* [TASK OBJECTIVE]
In the data below, how many lines include the word "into"? Give only the number.

--- DATA SHOWN Enclosed Below ---

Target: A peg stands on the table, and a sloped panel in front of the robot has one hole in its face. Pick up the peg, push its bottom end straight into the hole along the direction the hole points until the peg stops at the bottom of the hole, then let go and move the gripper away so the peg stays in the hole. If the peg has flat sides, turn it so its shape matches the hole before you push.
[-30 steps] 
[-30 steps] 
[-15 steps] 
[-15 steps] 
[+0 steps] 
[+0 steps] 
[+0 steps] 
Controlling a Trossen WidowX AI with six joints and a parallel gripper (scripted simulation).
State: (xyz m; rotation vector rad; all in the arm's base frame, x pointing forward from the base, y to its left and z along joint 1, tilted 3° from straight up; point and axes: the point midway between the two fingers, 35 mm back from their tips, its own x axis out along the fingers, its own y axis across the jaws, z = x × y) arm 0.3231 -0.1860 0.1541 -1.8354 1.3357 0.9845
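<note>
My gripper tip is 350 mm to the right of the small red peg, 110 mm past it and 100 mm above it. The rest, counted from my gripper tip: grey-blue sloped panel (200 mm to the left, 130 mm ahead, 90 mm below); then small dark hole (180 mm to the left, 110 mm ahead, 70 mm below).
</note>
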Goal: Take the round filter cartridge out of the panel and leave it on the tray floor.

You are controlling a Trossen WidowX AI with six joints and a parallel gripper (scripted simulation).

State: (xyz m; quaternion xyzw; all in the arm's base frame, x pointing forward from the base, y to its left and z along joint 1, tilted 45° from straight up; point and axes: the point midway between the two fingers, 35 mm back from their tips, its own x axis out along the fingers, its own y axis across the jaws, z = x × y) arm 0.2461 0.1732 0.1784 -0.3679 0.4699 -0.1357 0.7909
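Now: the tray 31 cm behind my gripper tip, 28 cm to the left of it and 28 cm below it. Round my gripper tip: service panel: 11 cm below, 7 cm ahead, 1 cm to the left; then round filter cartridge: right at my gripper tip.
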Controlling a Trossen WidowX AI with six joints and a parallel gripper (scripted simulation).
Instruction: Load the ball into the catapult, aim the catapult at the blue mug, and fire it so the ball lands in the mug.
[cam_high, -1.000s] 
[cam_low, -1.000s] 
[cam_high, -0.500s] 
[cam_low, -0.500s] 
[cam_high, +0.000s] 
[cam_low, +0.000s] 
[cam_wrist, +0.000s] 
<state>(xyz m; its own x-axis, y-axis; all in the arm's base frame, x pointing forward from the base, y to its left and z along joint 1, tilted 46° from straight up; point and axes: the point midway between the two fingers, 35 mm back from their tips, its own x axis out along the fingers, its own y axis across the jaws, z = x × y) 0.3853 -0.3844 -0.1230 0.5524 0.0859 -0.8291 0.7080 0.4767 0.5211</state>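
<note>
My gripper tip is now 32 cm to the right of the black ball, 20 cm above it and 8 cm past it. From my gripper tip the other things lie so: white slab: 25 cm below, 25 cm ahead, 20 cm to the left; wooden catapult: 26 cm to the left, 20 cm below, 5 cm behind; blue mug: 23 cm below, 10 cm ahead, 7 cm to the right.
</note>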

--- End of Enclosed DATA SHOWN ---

* [ANSWER BOX]
2